Returns: : float: standard error of the ability estimation

class adaptivetesting.services.ITestResults(simulation_id: str, participant_id: str)

Bases: ABC

Interface for saving and reading test results. This interface may mainly be used for saving simulation results.

Args: : simulation_id (str): The simulation ID. Name of the results file. participant_id (str): The participant ID.

abstractmethod load() → List[TestResult]

abstractmethod save(test_results: List[TestResult]) → None

class adaptivetesting.services.ItemSelectionStrategy(*args, **kwargs)

Bases: Protocol

A protocol for item selection strategies in adaptive testing.

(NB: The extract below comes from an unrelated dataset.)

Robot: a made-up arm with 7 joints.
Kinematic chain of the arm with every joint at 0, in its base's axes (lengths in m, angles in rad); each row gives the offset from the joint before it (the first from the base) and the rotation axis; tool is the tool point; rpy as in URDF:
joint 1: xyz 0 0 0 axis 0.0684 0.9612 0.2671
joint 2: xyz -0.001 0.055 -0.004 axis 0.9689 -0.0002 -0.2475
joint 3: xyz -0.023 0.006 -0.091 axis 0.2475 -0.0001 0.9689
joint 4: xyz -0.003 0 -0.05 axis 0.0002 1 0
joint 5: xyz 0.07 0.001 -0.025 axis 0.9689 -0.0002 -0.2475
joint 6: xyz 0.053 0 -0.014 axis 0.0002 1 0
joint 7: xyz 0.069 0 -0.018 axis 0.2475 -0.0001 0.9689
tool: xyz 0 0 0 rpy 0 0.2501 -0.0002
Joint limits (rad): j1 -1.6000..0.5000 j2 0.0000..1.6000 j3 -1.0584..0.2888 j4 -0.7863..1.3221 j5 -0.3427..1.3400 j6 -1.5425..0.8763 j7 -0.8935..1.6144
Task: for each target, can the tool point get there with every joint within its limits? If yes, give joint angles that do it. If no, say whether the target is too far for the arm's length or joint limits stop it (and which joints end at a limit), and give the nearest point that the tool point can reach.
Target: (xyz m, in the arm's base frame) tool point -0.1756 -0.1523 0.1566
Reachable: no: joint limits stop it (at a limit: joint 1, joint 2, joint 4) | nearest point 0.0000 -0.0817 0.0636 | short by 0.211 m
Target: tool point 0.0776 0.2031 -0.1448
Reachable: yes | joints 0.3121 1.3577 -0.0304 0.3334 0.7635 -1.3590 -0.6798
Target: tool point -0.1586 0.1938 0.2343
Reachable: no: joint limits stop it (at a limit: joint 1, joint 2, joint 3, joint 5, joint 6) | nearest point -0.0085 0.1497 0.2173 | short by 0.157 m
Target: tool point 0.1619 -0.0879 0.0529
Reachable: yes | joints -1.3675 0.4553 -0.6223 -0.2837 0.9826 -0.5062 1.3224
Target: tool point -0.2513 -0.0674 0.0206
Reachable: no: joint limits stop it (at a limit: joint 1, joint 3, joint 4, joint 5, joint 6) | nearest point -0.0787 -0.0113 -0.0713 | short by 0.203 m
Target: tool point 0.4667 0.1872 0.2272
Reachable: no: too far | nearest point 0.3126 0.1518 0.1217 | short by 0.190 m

This protocol defines a callable interface for selecting a test item from a list of available items, given the current ability estimate and optional additional parameters.

Args:

items (list[TestItem]): The list of available test items to select from. ability (float): The current ability estimate of the test taker.

**

kwargs: Additional keyword arguments that may be required by specific selection strategies.

Returns: : TestItem: The selected test item based on the implemented strategy.